### Dataset section
Start of Block

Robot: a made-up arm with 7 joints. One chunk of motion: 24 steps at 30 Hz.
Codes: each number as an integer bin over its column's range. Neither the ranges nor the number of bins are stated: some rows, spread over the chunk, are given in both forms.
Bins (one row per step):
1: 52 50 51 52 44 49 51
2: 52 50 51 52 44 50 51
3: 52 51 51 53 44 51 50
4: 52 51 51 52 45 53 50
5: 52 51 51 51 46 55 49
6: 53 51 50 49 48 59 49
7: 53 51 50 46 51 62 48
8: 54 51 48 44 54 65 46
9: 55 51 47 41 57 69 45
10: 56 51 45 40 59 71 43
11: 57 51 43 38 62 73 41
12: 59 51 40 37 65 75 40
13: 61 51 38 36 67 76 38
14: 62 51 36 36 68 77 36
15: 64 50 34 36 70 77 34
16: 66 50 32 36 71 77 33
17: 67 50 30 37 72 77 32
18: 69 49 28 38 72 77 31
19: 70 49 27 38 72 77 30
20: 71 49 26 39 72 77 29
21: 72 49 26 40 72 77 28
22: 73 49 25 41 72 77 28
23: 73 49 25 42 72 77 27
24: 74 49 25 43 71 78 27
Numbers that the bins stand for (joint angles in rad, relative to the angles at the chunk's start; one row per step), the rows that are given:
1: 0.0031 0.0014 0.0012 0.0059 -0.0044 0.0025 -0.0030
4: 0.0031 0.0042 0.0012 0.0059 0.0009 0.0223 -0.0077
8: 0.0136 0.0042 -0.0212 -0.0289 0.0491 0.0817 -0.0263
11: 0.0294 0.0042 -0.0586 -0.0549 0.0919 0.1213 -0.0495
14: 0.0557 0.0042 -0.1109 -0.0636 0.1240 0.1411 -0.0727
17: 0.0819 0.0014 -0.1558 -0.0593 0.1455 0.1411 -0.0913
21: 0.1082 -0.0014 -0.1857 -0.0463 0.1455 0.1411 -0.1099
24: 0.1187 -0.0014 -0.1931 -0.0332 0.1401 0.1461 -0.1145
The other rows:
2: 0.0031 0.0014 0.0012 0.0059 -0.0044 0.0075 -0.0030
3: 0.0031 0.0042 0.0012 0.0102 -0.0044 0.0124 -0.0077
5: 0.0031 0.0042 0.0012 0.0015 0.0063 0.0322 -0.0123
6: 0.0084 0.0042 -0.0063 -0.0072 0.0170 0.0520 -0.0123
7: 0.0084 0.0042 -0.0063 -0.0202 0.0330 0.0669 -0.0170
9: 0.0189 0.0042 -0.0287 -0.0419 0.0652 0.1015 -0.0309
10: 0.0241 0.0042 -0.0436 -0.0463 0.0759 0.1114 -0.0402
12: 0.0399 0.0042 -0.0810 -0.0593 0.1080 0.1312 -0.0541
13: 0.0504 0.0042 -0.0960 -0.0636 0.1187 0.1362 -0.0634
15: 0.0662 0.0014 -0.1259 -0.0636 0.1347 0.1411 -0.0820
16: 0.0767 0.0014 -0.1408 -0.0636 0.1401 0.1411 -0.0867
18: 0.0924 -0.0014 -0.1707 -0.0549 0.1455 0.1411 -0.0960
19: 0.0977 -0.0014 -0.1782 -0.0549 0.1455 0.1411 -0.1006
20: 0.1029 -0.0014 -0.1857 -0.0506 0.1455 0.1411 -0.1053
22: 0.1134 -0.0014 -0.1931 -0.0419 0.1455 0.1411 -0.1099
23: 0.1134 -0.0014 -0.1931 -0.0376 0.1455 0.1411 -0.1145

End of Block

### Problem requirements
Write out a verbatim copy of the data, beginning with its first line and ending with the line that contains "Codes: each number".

### Exercise result
Robot: a made-up arm with 7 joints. One chunk of motion: 24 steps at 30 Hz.
Codes: each number as an integer bin over its column's range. Neither the ranges nor the number of bins are stated: some rows, spread over the chunk, are given in both forms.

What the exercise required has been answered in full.